- _Exercise details_: The span to repeat in the listing below runs from the line containing "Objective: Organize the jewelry" to the line containing "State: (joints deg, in", inclusive. Repeat it exactly, and only it.

- _Available data_:
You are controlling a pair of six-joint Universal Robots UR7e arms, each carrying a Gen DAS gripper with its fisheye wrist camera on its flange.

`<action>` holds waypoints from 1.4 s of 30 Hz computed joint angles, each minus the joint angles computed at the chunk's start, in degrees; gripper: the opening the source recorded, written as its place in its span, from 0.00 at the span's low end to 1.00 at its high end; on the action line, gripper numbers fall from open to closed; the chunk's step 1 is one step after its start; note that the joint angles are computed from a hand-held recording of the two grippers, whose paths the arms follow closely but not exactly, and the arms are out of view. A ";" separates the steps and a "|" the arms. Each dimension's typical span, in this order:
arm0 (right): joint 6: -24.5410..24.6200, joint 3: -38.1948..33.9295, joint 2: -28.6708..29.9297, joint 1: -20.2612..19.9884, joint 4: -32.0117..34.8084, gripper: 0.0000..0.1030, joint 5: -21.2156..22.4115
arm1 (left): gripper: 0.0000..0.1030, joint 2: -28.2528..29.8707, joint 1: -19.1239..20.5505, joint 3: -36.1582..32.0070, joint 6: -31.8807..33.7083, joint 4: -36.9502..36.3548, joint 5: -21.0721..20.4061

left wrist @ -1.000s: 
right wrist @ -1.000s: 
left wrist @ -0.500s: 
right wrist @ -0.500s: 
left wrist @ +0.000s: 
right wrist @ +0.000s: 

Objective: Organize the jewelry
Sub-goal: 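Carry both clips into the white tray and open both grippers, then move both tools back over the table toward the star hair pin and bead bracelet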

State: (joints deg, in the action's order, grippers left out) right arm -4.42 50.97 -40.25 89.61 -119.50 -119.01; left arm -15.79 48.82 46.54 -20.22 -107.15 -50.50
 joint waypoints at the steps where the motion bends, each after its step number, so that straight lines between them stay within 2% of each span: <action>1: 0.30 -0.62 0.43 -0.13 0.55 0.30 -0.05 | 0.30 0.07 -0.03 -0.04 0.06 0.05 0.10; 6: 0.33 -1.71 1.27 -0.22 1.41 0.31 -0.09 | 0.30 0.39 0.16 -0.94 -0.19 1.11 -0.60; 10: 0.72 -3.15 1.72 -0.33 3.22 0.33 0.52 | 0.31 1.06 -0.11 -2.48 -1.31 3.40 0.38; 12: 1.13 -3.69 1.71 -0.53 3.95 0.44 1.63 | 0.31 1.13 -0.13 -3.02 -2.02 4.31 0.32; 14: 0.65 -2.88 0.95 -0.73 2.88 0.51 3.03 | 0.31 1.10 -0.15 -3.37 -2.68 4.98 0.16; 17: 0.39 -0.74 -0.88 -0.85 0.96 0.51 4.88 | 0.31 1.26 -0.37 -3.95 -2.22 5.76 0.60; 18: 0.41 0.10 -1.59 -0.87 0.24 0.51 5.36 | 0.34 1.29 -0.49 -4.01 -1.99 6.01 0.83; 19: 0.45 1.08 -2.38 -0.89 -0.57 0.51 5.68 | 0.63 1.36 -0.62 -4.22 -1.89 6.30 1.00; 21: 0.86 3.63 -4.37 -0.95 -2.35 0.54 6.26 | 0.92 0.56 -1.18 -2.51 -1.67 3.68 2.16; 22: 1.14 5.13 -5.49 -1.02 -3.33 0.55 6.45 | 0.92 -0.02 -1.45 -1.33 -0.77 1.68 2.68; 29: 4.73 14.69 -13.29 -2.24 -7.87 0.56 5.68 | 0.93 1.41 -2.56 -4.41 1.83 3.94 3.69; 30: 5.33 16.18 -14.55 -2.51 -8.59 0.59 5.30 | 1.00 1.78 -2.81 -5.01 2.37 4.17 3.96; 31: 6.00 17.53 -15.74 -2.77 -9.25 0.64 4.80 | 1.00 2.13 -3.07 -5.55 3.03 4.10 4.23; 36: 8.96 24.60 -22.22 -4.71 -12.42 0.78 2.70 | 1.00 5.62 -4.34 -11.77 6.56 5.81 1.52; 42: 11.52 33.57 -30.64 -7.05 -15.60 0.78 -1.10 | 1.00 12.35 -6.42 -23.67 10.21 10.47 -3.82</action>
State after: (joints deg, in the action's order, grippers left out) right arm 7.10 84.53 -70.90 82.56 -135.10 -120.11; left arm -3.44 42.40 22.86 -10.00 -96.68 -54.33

- _Solution for this problem_:
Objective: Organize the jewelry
Sub-goal: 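Carry both clips into the white tray and open both grippers, then move both tools back over the table toward the star hair pin and bead bracelet
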
State: (joints deg, in the action's order, grippers left out) right arm -4.42 50.97 -40.25 89.61 -119.50 -119.01; left arm -15.79 48.82 46.54 -20.22 -107.15 -50.50

Now the answer is complete.